We wtorek gościnią Porannej Rozmowy Gazeta.pl była prof. Joanna Tyrowicz. Członkini Rady Polityki Pieniężnej, która funkcję pełni od września, opisała zwyczaje panujące w Narodowym Banku Polskim. Omówiła m.in. sposoby komunikacji.
Ekonomistka wyjaśniła, że w NBP obowiązują określone procedury.

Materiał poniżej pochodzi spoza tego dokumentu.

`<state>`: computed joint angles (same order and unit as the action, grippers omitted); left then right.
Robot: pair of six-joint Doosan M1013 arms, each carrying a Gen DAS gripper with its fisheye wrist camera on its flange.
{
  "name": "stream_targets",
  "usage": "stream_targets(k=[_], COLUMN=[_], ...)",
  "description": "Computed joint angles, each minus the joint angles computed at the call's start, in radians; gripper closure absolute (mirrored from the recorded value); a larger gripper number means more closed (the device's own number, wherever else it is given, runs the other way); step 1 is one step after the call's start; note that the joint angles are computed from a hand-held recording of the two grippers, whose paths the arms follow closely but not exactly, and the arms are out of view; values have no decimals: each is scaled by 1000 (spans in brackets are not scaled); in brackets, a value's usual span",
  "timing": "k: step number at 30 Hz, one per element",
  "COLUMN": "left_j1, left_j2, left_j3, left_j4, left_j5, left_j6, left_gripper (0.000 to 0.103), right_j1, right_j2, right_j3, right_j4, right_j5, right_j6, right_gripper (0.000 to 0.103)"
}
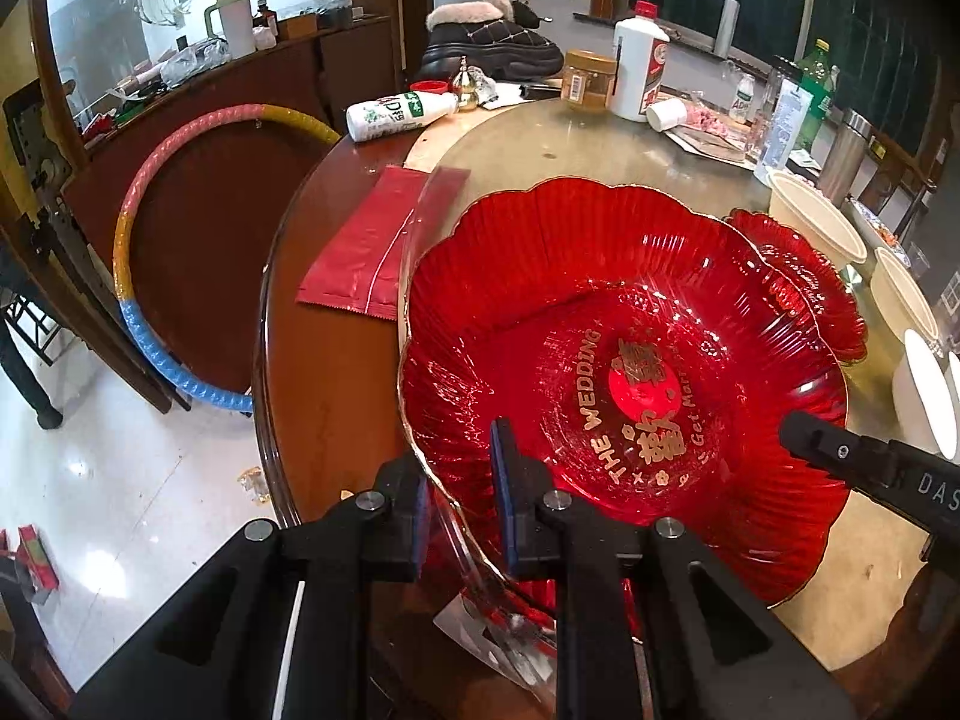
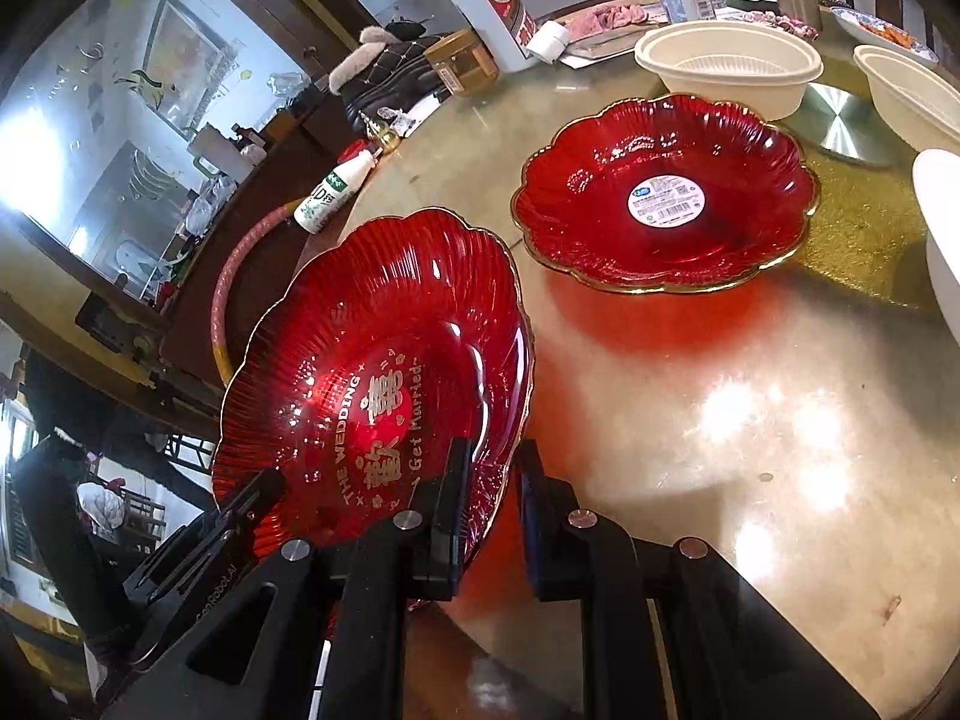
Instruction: Organize plates and bowls
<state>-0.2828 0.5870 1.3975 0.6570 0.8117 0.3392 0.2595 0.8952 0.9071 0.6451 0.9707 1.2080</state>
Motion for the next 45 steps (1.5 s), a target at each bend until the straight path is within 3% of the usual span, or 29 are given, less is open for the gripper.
stream_targets(k=[10, 15, 18, 19, 21, 23, 26, 28, 29, 31, 36, 39, 45], left_j1=[12, 18, 26, 27, 27, 29, 30, 36, 42, 47, 51, 46, 64], left_j2=[11, -5, -29, -38, -53, -67, -69, -45, -18, 31, 219, 331, 440], left_j3=[-9, 14, 32, 35, 37, 35, 0, -64, -122, -217, -534, -718, -893], left_j4=[-61, -110, -125, -104, -53, 5, 62, -1, -94, -206, -456, -480, -633], left_j5=[-7, -51, -79, -76, -78, -104, -153, -172, -166, -119, 129, 279, 380], left_j6=[50, 83, 60, 38, -9, -61, -98, 8, 129, 276, 622, 695, 726], left_gripper=[87, 85, 84, 80, 65, 37, 19, 17, 17, 17, 17, 17, 17], right_j1=[0, -20, -39, -50, -67, -85, -100, -106, -109, -115, -121, -118, -115], right_j2=[9, -1, -14, -19, -23, -22, 11, 49, 73, 106, 174, 197, 234], right_j3=[-7, 11, 36, 44, 49, 46, -22, -94, -135, -189, -299, -343, -411], right_j4=[-1, 55, 119, 148, 187, 224, 190, 160, 140, 127, 118, 103, 73], right_j5=[12, 42, 31, 22, 2, -20, -13, 25, 46, 76, 123, 136, 150], right_j6=[-12, -44, -79, -90, -90, -70, 15, 86, 129, 193, 295, 311, 325], right_gripper=[85, 81, 64, 56, 51, 45, 28, 23, 23, 23, 23, 23, 24])
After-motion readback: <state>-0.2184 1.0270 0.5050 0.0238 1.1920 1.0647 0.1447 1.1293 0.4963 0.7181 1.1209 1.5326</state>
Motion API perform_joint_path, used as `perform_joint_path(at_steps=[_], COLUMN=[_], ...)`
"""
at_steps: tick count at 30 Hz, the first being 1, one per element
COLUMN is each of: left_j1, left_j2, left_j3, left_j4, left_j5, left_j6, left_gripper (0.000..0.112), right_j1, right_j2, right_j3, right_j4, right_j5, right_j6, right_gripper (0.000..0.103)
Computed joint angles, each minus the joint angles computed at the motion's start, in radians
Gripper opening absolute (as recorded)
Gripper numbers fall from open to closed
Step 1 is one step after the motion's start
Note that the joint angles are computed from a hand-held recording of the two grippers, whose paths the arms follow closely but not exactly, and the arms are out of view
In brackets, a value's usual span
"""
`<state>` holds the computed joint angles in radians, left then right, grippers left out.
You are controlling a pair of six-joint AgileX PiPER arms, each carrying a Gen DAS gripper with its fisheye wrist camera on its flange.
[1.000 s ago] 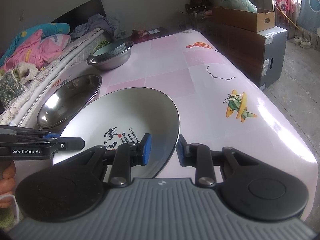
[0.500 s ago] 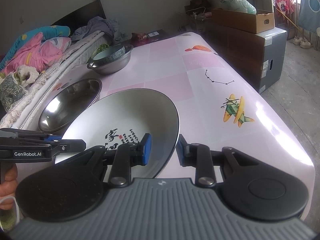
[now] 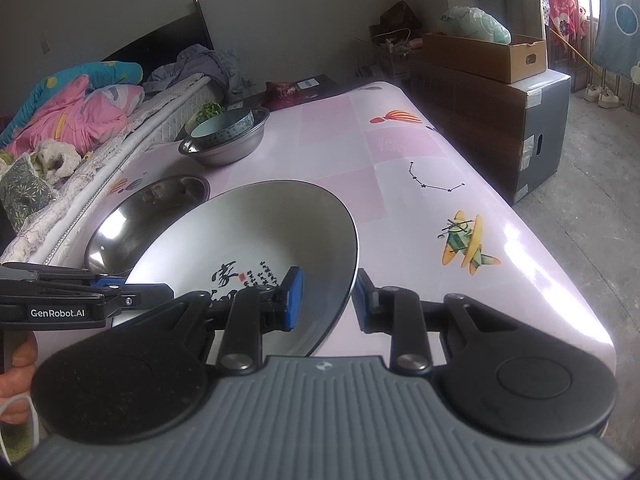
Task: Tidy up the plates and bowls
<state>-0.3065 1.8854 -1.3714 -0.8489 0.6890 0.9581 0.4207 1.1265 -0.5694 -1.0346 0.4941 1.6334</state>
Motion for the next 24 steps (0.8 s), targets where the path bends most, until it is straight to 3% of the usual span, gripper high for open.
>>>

Mój pierwszy dzień jako członkini RPP. Pani dyrektor gabinetu Prezesa NBP zaprowadziła mnie do mojego gabinetu i powiedziała, że wszystkie telefony muszę realizować przez sekretariat
- stwierdziła.
Wyjaśniła też, że poprosiła o wyjaśnienie dotyczące tej procedury. - Gdy zapytałam, dlaczego, usłyszałam, że taka jest polityka banku. Gdy poprosiłam w sekretariacie, panie powiedziały, że to chwilę potrwa - mówiła w Porannej Rozmowie Gazeta.pl prof. Tyrowicz.
Prof. Tyrowicz odniosła się tez do słów innego członka RPP. Przemysław Litwiniuk w poniedziałek mówił w TOK FM, że ma utrudniony dostęp do analiz ekspertów NBP. Dodał m.in., że aby spotkać się z analitykami, potrzebuje zgody dyrektora gabinetu prezesa Glapińskiego.
- Dzień jak co dzień. Nie dzieje się nic nowego. Dziwi mnie, że tak mało osób wiedziało wcześniej, co się dzieje - oceniła Tyrowicz.